Exercise requirements
An exact transcription of all the data is required, with every image removed.

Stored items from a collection
=== Begin Enclosure ===
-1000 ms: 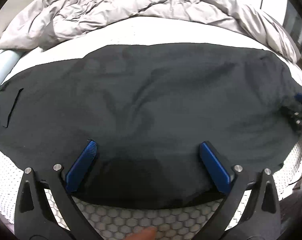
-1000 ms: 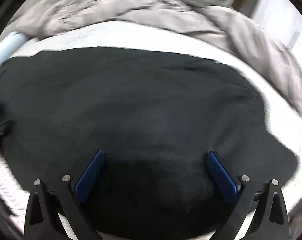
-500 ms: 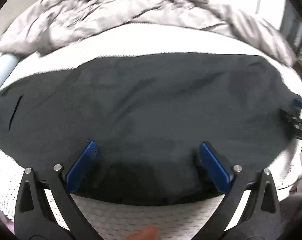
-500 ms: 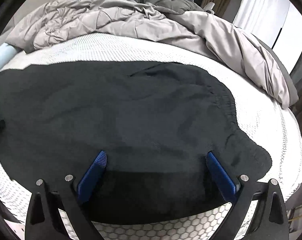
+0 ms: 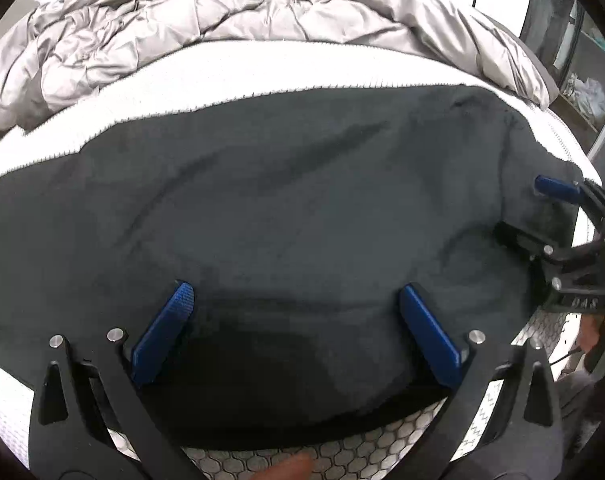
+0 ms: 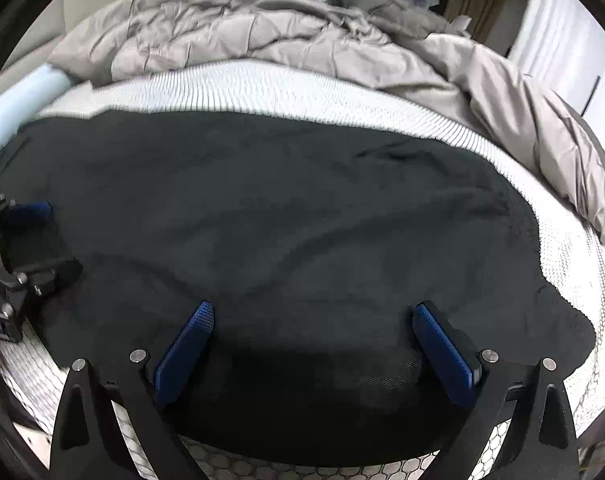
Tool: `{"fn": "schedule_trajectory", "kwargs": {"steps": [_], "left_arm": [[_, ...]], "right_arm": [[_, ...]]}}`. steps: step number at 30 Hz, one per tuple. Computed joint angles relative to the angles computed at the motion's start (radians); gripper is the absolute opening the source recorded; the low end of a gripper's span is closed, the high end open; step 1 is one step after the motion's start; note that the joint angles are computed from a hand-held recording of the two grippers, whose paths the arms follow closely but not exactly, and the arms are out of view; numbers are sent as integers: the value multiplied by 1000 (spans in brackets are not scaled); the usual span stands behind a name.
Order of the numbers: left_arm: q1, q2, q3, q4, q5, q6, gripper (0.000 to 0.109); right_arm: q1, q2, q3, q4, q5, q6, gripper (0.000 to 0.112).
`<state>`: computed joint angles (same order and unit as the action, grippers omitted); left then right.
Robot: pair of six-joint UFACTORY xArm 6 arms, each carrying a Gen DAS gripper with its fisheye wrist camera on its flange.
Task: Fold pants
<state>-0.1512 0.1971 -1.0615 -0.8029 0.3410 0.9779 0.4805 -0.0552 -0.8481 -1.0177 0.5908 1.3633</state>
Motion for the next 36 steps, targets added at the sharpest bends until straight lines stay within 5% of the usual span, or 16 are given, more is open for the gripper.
{"fn": "schedule_trajectory", "kwargs": {"steps": [4, 9, 15, 20, 24, 27, 30, 33, 36], "left_arm": [[-16, 28, -16, 0, -41, 32, 103], [5, 21, 15, -121, -60, 185, 103], [126, 40, -5, -59, -42, 120, 103], [192, 56, -20, -60, -70, 131, 103], [226, 65, -36, -45, -55, 131, 103], [247, 28, -23, -88, -16, 146, 102], [256, -22, -37, -171, 116, 207, 102], [202, 20, -126, -83, 123, 120, 102], [153, 139, -286, 87, 166, -7, 102]], "right_arm": [[-5, 80, -61, 42, -84, -55, 102], [17, 149, -128, 67, -21, -147, 102], [39, -4, -3, -49, 198, -101, 102], [-66, -172, 156, -13, 270, 14, 102], [-171, -239, 230, 33, 136, 56, 102], [-69, -263, 206, -64, 281, 206, 102], [-46, -300, 186, -197, 201, 385, 102], [-30, -130, 13, -172, 170, 273, 102], [-46, 108, -196, 2, 40, -41, 102]]}}
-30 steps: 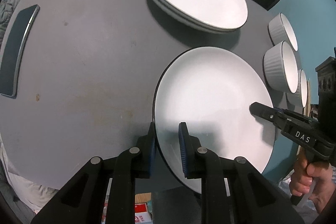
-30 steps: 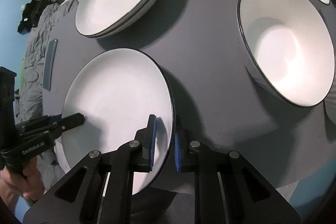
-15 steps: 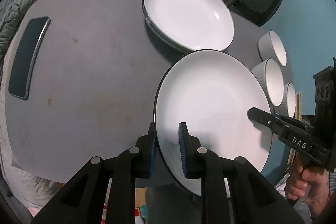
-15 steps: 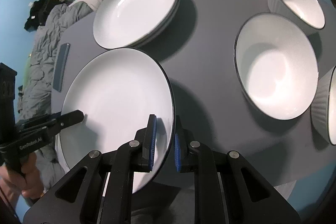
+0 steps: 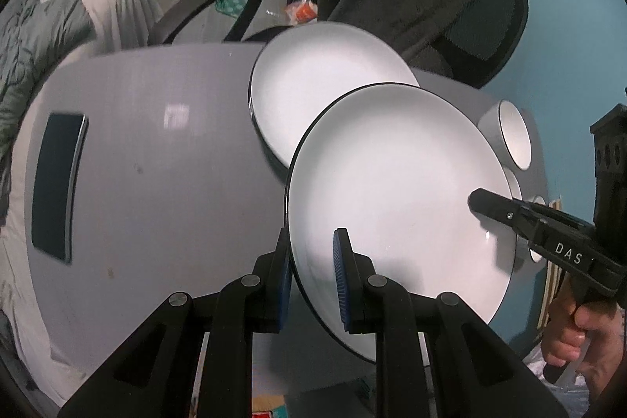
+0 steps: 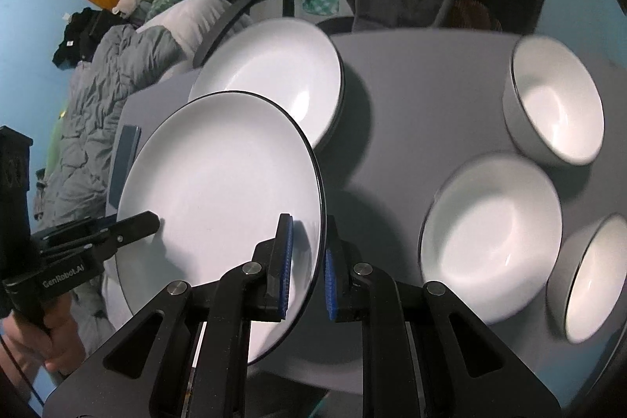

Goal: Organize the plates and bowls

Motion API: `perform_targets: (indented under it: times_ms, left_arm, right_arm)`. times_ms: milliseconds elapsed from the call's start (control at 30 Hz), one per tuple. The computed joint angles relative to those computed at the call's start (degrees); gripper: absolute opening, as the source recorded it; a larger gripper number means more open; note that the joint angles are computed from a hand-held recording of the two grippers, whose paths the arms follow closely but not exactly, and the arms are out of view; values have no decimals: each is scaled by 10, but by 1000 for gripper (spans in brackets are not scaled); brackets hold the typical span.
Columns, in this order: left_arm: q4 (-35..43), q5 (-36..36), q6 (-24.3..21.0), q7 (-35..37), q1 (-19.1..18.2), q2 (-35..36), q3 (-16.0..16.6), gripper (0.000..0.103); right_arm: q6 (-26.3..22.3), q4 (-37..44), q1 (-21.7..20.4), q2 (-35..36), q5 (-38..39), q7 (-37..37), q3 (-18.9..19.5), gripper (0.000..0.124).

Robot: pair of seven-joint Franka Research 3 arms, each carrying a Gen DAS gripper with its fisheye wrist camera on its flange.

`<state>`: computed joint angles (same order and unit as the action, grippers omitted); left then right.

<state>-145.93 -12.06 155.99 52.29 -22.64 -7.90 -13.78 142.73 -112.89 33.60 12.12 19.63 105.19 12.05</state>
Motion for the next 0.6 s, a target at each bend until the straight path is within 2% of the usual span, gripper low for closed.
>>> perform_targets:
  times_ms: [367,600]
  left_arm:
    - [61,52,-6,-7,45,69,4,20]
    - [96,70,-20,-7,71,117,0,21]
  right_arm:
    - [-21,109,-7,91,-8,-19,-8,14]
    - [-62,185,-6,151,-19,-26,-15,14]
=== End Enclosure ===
Task solution
-1000 ms: 
-1000 ms: 
-500 ms: 
-500 ms: 
+0 ms: 
+0 ms: 
Tool: `{"fn": "schedule_trajectory", "kwargs": {"steps": [_], "left_arm": [[_, ...]], "right_arm": [[_, ...]]}}`. steps: step number at 30 Hz, one per tuple. Computed joint angles relative to the angles computed at the motion's start (radians); gripper is the absolute opening the source recorded; the low end of a gripper's span is closed, the high end open; step 1 is one step after the motion's start; note that the joint angles are computed from a hand-held recording of the two grippers, whose paths the arms follow closely but not exactly, and the arms are out of view; numbers are sent as integers: the value multiplied by 1000 (spans in brackets are not scaled); the usual span stands behind a name.
Order of the numbers: left_arm: q1, q2, q3, q4, q5, q6, gripper (0.000 to 0.109); right_arm: q1, q2, q3, q4, q5, q6, gripper (0.000 to 0.112).
`<state>`: computed joint angles (same order and unit as the action, grippers omitted); left then right.
Robot: pair of six-joint UFACTORY xArm 6 arms, each carrying a Gen DAS gripper with its fisheye wrist camera on its flange.
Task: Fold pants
<state>-0.1512 0.1971 -1.0615 -0.8029 0.3410 0.9779 0.4805 -0.0552 -0.8481 -1.0177 0.5908 1.3633</state>
Motion for the next 36 steps, targets added at the sharpest bends until straight lines stay within 5% of the usual span, or 16 are given, more is open for the gripper.
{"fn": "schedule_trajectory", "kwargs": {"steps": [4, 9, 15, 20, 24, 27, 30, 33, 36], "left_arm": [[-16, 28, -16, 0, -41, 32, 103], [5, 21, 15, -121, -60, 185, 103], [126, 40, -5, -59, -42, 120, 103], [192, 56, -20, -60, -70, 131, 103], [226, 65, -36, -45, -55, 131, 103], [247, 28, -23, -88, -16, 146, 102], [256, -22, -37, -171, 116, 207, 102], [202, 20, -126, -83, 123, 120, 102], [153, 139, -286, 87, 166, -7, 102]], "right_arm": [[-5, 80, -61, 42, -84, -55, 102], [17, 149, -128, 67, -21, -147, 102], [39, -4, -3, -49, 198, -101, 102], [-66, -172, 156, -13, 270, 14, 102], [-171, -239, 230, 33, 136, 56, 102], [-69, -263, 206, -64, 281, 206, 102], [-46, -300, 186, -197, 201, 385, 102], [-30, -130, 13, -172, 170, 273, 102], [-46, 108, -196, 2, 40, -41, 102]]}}
-30 steps: 
-30 steps: 
-15 steps: 
-15 steps: 
+0 steps: 
+0 steps: 

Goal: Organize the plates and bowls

Motion API: `perform_targets: (indented under it: times_ms, left_arm, right_arm)`. times_ms: milliseconds elapsed from the call's start (control at 30 Hz), one per tuple. The computed joint angles relative to those computed at the call's start (degrees); gripper: absolute opening, as the source recorded it; a larger gripper number means more open; note that the joint angles are computed from a hand-held recording of the two grippers, whose paths the arms follow closely but not exactly, and the arms are out of view; values have no decimals: each is scaled by 10, but by 1000 for gripper (spans in brackets are not scaled); brackets hold the typical span.
Columns, in this order: left_arm: q4 (-35..43), q5 (-36..36), q6 (-24.3..21.0), q7 (-35..37), q1 (-19.1..18.2), q2 (-35..36), q3 (-16.0..16.6), gripper (0.000..0.103); right_arm: q6 (-26.3..22.3), q4 (-37..44), q1 (-21.7..20.4), q2 (-35..36), q5 (-38..39), q7 (-37..37), q3 (-18.9..19.5), gripper (0.000..0.124).

Robot: pair of seven-joint Franka Research 3 arms, each carrying a Gen DAS gripper with its fisheye wrist camera on its flange.

`<state>`: computed joint angles (same order and unit as the action, grippers omitted); left then right.

<state>-145.93 -12.06 155.99 52.29 -22.64 -7.90 -13.78 142.73 -112.89 33.60 12.12 19.63 105.19 12.05</state>
Motion for the next 0.6 s, a target at each bend until the straight path is within 2% of the usual span, gripper low for closed.
>>> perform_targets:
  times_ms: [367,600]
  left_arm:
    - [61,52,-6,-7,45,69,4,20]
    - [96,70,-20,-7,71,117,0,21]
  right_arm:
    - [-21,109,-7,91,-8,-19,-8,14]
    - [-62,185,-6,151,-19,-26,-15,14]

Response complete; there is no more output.